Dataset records
○ ○ ○ ○ ○

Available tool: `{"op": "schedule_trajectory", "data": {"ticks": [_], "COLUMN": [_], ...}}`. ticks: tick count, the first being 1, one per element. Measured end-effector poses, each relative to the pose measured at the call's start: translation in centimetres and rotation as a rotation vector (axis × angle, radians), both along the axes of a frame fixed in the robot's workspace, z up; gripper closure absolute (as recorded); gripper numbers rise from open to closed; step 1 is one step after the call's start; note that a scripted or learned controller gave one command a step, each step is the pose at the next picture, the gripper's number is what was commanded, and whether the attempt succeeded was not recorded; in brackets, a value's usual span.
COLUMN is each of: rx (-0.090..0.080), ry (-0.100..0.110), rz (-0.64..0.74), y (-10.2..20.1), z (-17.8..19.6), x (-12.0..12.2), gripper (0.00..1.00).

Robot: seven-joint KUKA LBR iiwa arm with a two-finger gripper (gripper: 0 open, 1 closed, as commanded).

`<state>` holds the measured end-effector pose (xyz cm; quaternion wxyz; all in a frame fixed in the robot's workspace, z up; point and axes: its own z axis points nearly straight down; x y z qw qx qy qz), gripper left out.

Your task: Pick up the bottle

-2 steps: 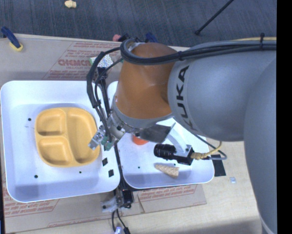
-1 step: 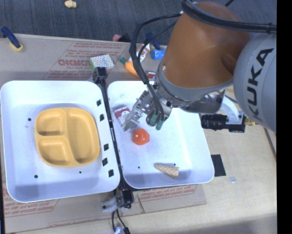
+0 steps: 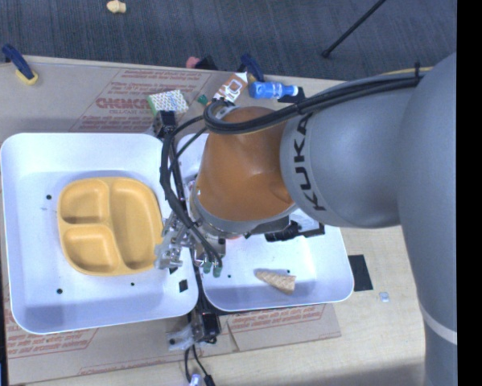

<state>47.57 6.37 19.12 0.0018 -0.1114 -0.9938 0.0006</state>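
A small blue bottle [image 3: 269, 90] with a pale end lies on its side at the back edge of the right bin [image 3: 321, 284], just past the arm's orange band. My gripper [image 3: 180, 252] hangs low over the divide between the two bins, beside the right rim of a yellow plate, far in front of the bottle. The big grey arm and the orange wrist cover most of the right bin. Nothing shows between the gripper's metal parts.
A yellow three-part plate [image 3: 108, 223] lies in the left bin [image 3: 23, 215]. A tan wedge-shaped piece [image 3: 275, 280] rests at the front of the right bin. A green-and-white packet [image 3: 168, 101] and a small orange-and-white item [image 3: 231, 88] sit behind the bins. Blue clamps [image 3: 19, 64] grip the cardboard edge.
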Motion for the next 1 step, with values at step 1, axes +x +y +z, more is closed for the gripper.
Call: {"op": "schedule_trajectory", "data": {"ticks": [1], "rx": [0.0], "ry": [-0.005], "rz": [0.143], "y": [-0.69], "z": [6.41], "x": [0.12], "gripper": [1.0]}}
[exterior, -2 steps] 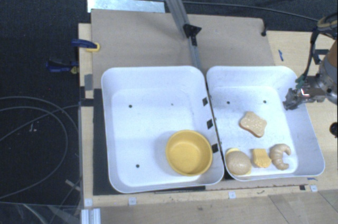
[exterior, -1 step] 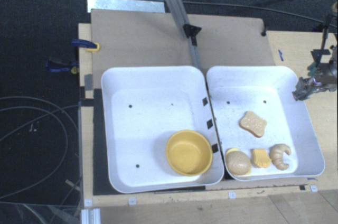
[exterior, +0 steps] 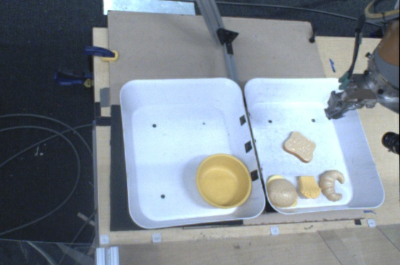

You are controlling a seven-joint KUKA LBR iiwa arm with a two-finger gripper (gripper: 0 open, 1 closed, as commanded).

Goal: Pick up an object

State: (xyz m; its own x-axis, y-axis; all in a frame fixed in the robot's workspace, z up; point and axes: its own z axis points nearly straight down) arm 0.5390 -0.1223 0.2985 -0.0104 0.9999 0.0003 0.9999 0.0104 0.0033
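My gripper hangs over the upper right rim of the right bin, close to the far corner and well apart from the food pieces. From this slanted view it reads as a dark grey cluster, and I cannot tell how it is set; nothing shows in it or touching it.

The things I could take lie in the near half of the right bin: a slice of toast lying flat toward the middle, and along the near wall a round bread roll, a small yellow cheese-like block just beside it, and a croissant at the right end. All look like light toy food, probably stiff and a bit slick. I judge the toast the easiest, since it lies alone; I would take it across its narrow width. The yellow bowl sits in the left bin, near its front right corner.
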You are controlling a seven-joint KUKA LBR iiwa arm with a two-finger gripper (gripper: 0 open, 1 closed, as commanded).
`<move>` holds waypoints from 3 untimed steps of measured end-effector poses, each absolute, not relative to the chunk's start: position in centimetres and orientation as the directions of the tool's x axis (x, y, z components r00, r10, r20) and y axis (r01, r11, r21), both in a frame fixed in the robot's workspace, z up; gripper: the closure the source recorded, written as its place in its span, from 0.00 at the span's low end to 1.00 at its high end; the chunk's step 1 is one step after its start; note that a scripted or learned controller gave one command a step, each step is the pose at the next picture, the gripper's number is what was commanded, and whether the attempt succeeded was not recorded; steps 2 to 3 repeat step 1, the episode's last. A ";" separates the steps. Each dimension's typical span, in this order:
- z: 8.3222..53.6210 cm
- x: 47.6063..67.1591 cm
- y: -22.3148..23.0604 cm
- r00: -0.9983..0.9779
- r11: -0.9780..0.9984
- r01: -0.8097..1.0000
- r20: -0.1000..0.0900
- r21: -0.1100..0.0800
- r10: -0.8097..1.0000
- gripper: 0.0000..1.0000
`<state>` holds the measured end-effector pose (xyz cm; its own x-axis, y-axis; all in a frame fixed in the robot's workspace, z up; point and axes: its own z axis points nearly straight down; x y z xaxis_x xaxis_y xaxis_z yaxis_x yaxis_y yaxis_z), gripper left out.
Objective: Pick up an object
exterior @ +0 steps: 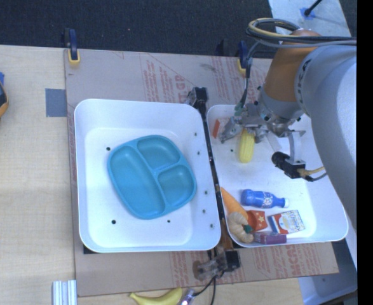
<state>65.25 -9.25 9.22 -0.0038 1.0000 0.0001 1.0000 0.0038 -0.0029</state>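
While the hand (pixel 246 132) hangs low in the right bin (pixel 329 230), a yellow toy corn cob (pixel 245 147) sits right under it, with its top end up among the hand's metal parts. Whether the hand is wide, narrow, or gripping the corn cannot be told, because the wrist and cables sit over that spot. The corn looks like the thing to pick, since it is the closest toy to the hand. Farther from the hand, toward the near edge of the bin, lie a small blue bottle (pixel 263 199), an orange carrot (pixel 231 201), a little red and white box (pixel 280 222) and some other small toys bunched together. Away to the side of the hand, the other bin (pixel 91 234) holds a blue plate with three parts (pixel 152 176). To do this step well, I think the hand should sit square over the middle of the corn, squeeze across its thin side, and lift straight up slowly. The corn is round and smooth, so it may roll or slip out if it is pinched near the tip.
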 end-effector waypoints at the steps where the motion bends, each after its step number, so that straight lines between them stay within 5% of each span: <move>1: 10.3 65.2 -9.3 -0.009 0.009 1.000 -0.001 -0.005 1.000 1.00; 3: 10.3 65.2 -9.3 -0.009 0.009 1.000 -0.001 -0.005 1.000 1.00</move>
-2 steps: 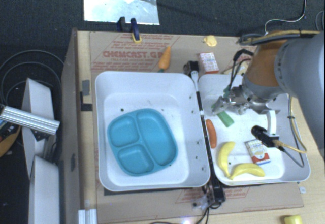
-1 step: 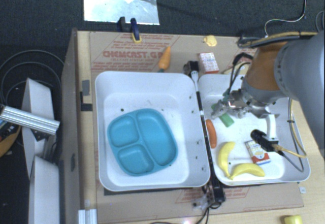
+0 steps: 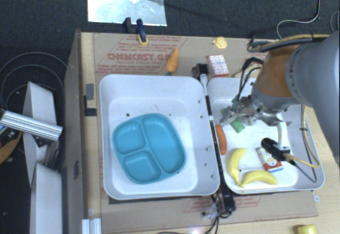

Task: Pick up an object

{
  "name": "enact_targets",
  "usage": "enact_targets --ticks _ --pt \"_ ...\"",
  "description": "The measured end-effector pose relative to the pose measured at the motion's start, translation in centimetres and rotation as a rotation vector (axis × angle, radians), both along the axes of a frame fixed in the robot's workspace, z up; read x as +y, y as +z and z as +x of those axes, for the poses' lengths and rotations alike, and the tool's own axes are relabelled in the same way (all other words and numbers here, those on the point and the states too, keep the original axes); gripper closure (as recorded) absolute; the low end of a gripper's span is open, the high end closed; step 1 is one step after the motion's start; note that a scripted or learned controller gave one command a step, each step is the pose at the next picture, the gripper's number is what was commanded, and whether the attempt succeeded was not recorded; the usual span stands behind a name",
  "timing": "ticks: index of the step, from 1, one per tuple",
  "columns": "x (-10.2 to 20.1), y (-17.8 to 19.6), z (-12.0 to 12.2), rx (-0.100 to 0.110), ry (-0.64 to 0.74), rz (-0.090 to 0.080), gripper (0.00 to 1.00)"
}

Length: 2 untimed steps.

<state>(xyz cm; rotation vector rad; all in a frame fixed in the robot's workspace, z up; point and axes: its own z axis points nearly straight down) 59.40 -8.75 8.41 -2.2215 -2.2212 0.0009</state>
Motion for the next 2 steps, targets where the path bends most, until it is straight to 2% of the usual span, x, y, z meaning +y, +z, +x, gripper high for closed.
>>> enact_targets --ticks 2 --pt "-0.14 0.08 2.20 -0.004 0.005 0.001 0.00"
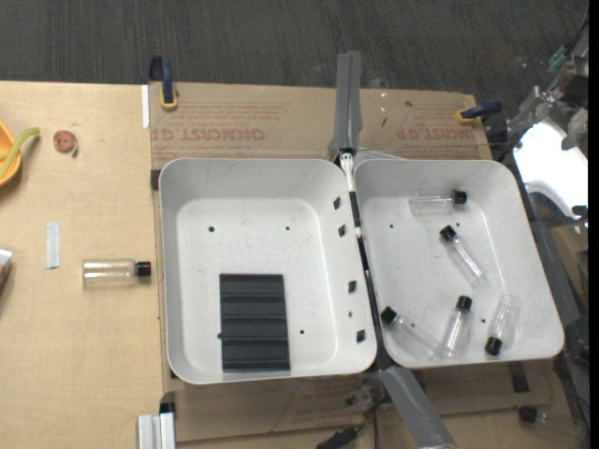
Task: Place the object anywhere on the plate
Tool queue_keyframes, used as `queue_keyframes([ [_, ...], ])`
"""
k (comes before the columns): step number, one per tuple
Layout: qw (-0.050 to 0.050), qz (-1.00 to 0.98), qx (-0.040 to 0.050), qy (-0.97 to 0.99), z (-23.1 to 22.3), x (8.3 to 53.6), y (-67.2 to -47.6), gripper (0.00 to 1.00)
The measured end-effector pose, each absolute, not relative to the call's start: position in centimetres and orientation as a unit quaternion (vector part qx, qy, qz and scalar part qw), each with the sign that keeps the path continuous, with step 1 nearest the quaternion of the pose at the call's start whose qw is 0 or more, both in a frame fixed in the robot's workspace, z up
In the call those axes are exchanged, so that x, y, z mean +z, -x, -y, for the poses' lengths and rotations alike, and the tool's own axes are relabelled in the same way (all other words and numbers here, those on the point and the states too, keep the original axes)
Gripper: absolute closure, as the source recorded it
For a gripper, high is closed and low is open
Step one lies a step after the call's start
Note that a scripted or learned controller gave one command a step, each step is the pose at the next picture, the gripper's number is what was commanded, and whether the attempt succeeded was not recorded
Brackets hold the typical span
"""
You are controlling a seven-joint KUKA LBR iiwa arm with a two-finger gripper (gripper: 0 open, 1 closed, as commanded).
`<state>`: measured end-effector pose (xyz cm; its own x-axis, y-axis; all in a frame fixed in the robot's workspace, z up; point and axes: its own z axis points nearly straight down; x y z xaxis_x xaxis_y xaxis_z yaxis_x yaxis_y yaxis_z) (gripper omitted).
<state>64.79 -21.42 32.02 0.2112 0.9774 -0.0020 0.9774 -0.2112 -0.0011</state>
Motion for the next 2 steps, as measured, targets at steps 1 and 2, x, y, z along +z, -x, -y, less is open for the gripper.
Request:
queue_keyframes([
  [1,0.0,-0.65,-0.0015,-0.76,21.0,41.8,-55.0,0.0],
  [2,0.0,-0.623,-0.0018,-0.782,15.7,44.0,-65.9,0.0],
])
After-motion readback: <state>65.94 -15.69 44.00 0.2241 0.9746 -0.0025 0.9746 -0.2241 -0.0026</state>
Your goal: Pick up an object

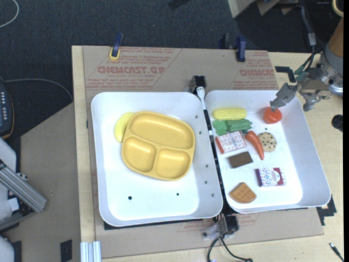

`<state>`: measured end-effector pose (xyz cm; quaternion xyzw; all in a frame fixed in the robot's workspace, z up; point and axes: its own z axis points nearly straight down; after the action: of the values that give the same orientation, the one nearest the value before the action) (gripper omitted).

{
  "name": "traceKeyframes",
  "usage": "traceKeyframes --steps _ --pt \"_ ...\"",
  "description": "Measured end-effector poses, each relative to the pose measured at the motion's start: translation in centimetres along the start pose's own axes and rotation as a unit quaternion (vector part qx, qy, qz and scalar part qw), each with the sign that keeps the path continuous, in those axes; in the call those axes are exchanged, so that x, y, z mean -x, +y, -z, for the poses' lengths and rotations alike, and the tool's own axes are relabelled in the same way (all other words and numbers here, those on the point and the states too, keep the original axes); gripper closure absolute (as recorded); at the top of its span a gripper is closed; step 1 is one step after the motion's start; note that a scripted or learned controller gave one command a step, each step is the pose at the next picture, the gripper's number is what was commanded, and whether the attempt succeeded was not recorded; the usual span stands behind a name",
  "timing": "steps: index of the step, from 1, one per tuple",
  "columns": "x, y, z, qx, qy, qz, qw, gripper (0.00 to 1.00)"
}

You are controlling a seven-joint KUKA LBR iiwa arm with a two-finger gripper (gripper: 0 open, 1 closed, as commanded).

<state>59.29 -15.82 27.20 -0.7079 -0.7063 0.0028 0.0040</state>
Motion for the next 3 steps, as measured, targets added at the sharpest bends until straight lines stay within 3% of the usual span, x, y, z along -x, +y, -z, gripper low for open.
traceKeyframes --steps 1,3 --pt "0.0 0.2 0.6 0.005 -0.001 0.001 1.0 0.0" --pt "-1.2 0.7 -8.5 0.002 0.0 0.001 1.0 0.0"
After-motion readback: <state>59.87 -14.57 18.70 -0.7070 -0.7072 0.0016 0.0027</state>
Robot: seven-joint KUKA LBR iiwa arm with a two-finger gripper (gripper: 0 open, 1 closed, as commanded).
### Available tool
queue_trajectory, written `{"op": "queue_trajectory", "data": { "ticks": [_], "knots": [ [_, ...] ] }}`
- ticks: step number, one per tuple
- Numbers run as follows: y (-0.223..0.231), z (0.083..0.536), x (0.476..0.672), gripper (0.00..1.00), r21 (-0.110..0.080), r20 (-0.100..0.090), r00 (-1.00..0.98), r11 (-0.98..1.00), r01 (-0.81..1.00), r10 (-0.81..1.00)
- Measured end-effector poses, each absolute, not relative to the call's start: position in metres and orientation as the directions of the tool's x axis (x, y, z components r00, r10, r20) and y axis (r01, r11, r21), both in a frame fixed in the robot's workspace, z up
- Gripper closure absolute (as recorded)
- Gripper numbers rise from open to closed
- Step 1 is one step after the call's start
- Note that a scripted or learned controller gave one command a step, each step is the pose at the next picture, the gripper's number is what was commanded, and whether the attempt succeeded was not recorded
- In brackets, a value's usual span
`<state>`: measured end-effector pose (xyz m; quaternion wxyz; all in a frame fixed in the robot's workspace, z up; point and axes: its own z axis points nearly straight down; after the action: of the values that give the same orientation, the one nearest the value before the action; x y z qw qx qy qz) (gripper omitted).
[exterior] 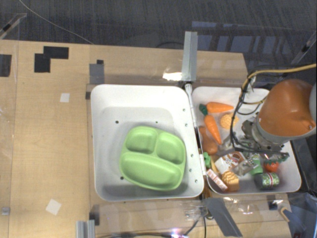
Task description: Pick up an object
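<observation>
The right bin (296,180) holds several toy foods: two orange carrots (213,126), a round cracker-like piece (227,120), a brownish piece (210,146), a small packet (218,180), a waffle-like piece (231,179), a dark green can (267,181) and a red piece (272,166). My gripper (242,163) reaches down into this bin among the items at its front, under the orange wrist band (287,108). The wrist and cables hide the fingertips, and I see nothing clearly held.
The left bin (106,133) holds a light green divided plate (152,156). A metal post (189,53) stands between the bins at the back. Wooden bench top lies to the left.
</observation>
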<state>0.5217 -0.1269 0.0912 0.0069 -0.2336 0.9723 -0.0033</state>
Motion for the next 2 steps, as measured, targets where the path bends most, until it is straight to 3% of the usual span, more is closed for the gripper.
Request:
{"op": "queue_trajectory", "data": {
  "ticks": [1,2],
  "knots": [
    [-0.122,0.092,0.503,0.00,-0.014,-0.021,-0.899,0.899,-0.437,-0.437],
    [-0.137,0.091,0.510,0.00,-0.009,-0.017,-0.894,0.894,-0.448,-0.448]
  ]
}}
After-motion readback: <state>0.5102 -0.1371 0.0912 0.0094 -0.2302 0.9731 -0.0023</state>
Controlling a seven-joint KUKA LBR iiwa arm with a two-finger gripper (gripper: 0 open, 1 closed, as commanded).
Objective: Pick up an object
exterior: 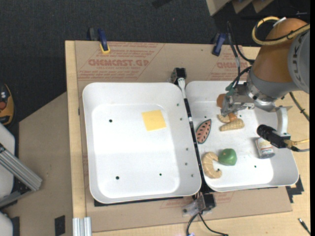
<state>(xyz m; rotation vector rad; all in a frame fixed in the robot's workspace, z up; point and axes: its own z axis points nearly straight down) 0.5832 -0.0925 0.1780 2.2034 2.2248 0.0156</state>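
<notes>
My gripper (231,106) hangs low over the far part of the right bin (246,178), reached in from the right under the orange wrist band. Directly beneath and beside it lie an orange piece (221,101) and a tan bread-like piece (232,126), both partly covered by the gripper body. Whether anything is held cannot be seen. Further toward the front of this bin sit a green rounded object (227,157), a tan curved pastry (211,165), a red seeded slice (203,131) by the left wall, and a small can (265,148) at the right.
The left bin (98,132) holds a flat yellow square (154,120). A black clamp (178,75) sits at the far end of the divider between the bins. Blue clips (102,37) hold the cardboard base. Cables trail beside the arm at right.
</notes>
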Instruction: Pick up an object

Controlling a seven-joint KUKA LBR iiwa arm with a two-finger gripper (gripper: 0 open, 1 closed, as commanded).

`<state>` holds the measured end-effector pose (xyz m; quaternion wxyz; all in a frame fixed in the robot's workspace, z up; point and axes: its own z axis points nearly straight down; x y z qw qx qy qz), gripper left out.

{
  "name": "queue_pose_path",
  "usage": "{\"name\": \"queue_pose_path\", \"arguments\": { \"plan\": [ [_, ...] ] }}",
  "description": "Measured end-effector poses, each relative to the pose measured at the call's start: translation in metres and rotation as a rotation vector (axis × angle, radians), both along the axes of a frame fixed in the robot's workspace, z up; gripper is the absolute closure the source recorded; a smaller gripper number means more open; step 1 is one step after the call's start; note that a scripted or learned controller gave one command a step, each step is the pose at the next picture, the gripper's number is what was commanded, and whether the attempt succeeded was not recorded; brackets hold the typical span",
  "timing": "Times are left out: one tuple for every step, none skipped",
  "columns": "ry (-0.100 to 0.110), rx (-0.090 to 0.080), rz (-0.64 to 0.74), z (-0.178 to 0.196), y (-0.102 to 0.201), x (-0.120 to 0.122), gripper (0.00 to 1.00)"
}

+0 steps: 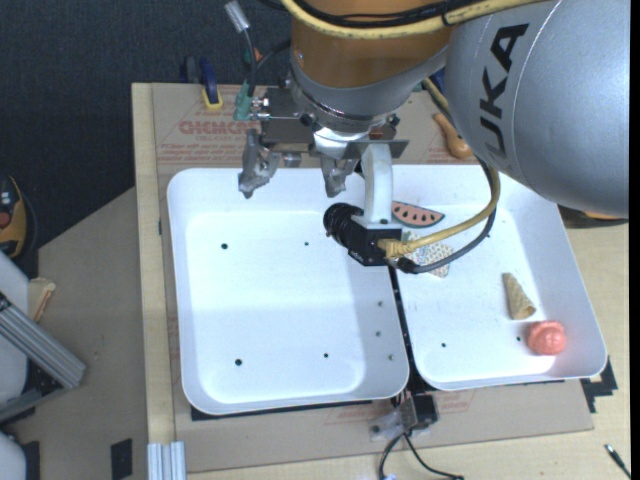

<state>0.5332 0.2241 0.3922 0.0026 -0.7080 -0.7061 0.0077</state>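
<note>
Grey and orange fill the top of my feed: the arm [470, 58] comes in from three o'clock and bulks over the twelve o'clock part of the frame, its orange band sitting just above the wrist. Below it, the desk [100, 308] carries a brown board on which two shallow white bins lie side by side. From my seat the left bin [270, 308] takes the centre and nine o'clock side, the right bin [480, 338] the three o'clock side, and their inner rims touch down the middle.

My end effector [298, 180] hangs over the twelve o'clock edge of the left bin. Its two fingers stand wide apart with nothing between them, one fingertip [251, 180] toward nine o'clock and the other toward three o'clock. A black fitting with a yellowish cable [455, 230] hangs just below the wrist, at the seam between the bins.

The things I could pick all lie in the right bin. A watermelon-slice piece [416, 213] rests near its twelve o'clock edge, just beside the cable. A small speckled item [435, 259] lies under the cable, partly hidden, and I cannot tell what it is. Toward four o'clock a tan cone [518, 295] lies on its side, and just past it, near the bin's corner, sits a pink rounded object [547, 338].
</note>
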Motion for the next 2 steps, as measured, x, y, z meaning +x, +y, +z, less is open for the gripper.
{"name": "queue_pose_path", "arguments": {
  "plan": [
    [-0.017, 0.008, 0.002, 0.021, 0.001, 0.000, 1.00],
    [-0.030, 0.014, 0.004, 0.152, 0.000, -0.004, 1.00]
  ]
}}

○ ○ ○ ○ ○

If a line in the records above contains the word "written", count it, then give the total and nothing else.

Result of the exercise
2